§ **Work instructions**: Leave no line out; reproduce the listing exactly.

──────────

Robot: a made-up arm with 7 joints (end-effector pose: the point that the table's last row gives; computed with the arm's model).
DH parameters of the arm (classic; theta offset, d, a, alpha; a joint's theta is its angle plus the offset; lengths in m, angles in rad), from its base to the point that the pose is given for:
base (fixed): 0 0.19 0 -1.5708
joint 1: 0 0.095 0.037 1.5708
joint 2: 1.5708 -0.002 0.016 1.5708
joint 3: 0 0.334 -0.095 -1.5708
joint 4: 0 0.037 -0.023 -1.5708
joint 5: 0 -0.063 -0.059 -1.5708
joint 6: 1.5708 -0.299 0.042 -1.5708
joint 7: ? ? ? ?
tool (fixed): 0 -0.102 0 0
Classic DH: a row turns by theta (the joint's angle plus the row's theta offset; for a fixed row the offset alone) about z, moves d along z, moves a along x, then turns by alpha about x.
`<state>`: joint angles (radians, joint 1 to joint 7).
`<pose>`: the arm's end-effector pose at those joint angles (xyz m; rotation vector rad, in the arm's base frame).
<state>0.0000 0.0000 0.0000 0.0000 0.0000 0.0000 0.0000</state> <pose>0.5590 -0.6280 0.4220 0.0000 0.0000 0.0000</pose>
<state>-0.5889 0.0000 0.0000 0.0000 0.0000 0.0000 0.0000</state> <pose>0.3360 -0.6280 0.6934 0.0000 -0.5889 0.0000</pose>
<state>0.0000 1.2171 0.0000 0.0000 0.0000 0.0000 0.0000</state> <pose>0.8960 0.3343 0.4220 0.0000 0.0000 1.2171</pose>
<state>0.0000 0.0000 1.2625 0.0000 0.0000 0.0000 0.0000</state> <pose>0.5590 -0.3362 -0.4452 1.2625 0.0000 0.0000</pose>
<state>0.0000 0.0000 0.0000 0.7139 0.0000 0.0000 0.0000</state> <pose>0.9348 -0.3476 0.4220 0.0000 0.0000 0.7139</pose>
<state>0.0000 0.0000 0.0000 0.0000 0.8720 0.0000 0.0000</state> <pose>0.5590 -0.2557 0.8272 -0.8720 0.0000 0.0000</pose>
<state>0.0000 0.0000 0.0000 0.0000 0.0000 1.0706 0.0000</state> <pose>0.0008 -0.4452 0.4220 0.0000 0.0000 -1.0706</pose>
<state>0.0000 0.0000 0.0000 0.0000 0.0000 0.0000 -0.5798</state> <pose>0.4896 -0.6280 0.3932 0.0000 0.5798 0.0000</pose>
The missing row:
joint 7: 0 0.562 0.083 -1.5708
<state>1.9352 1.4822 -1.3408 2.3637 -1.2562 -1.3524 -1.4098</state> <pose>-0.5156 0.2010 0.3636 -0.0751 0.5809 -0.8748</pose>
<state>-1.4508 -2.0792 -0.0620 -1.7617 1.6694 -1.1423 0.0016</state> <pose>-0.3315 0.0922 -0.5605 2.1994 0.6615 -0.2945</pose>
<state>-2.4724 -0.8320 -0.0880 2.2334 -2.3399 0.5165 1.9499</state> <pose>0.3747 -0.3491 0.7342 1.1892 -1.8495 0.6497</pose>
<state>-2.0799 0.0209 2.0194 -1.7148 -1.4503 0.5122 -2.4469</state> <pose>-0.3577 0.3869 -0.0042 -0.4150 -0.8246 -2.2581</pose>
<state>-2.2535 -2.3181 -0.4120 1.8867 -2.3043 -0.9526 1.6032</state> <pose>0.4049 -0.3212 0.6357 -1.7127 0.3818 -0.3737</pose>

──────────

§ **Result for this exercise**:
Robot: a made-up arm with 7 joints (end-effector pose: the point that the table's last row gives; computed with the arm's model).
DH parameters of the arm (classic; theta offset, d, a, alpha; a joint's theta is its angle plus the offset; lengths in m, angles in rad), from its base to the point that the pose is given for:
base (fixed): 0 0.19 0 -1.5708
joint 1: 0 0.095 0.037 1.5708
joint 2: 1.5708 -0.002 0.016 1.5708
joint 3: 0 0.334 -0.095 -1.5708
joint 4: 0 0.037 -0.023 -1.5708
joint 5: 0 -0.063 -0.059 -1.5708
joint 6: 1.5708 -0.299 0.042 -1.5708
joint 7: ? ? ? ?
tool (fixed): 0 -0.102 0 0
Classic DH: a row turns by theta (the joint's angle plus the row's theta offset; for a fixed row the offset alone) about z, moves d along z, moves a along x, then turns by alpha about x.
`<state>`: joint angles (radians, joint 1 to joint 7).
`<pose>`: the arm's end-effector pose at those joint angles (xyz m; rotation vector rad, in the arm's base frame).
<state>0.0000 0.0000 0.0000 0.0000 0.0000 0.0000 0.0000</state> <pose>0.5590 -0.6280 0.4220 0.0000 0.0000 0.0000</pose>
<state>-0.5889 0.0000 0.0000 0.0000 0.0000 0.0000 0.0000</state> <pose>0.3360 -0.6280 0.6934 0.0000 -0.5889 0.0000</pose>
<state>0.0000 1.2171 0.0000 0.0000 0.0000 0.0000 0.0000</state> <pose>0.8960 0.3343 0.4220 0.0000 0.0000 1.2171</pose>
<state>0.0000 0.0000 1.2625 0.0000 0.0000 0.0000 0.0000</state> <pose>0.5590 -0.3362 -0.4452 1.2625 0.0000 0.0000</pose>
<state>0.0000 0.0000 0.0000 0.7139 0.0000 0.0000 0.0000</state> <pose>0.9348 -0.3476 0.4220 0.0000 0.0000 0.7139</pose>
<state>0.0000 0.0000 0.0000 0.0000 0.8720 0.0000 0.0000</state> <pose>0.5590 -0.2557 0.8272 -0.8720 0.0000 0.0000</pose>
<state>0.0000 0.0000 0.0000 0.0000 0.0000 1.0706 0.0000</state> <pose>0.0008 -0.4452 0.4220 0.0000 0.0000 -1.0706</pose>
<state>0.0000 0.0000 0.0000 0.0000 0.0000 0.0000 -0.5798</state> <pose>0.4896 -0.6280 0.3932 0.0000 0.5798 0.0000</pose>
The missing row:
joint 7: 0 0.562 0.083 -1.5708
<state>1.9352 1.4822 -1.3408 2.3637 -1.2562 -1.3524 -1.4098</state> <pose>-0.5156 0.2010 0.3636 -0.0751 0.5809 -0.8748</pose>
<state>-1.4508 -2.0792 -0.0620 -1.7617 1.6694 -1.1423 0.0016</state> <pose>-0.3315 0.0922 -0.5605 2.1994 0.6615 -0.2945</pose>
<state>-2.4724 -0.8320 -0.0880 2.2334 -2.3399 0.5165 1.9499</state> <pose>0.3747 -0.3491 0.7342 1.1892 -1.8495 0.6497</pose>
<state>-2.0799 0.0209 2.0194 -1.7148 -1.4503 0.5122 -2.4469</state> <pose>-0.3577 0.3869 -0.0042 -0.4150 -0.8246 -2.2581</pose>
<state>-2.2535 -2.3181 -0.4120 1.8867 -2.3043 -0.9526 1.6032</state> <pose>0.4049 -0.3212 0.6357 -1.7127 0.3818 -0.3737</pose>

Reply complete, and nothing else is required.